Mentor: Lucas Nussbaum <lucas@debian.org>
Co-Mentor: Stefano Zacchiroli <zack@debian.org>
Co-Mentor: Marc 'HE' Brockschmidt <he@ftwca.de>
Summary: Import all interesting data about Debian in a database and data-mine it
Required skills:
- Relational model, SQL Databases, both theorical and practical knowledge. You will probably have to deal with complex queries, optimization of tables, etc.
- Knowledge of a scripting language (Python, Ruby, Perl, ...)
There's a lot of data in Debian, in many different places: Sources and Packages files, bug tracking system, popcon, DEHS, etc, etc, etc, etc. When someone want to combine two different kinds of data to look for discrepancies, or simply to present data in a different, more useful way, he usually has to write scripts to import this data in an usable form, and scripts to combine that data. Which is *very* painful and error-prone.
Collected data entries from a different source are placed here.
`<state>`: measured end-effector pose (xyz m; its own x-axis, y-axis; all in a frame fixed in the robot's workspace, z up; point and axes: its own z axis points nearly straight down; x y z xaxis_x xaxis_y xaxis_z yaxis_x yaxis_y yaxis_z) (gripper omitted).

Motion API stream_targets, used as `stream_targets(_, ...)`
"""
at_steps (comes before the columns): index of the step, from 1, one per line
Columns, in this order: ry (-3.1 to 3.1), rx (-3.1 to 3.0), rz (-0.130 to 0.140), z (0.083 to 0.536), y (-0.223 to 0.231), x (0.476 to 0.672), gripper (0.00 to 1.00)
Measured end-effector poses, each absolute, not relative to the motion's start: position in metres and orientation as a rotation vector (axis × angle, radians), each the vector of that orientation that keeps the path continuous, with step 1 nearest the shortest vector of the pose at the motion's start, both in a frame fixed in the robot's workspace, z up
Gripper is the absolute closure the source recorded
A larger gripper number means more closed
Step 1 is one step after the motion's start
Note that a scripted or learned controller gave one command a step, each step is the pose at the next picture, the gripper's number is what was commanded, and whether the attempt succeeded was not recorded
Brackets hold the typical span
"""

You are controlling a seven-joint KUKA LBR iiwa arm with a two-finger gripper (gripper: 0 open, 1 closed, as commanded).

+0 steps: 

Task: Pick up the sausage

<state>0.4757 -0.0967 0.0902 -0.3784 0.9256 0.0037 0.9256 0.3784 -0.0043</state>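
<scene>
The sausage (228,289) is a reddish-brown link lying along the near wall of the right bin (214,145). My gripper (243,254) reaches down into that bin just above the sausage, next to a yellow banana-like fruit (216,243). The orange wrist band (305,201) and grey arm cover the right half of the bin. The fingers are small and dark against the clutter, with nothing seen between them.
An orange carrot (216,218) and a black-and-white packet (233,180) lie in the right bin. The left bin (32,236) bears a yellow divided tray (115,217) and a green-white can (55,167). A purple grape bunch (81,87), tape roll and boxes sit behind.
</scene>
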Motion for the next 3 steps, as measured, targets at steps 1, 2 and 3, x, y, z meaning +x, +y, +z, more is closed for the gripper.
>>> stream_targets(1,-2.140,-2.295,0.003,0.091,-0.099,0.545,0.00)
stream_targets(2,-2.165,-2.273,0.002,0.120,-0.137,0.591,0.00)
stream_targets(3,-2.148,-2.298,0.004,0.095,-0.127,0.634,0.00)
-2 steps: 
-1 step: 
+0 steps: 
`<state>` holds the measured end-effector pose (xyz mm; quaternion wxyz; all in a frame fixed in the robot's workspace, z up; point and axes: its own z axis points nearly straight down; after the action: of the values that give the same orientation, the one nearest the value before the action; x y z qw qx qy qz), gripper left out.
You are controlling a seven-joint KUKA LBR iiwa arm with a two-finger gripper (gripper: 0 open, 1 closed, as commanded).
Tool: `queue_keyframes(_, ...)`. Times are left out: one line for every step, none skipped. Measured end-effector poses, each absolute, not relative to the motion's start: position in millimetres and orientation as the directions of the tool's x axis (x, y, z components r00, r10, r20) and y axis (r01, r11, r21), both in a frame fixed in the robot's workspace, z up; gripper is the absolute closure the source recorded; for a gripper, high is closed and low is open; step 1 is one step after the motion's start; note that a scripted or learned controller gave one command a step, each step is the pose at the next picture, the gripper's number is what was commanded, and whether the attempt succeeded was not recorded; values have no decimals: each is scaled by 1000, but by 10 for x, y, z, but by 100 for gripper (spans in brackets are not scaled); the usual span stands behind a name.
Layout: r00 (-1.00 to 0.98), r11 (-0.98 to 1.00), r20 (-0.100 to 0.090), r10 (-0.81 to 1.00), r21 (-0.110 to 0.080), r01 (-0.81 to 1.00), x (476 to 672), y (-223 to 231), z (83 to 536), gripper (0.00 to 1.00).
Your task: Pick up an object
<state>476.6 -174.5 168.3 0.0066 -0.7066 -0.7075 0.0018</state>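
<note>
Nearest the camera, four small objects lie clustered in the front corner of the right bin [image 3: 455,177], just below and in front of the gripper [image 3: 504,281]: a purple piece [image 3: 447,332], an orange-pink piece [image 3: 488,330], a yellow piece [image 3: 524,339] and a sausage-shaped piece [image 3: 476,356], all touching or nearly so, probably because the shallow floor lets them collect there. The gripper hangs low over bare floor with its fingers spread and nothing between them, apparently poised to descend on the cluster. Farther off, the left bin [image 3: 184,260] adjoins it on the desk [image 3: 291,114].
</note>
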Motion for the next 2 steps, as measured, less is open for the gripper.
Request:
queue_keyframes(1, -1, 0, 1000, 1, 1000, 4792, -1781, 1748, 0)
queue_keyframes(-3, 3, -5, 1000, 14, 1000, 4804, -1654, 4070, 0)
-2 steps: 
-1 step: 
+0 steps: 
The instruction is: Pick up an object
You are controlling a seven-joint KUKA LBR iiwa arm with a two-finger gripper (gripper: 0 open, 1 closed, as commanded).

The goal of this GSOC project is to move from ad-hoc scripts to a centralized approach, by implementing:
- an SQL database where all the interesting data will be stored
- scripts to import data from other sources to this database
What the student should have done at the end of the project:
- define a database schema that works. Implement it in a pgsql db.
- write scripts to import data from various sources, into the database (including - but not limited to - Sources and Packages files for all suites and sections, BTS data, popcon data, debtags tags, etc.).
- write example scripts (big SQL query + presentation code) that present data in useful ways. For example:
- RC bugs in packages in testing, sorted by popcon
- Packages that are in unstable, but not in testing, sorted by popcon
- Packages with the more bugs
- Maintainers with the more bugs
- ...
- make it possible to easily move the DB and the scripts to another system. write documentation.
Related stuff:
projectb: projectb is the DB used by the FTP team to keep track of the archive. However:
- it doesn't contain data about other aspects of Debian
- it's archive-centric, making it difficult to query it for other things
Mole: mole is a framework to store large amount of QA-related data, and schedule tasks based on the data. For example, it's possible to automatically run a script to update the data for a package when that package is updated in Debian. The difference between Mole and this project is that this project doesn't do any scheduling, and is really aimed at combining not-so-large data.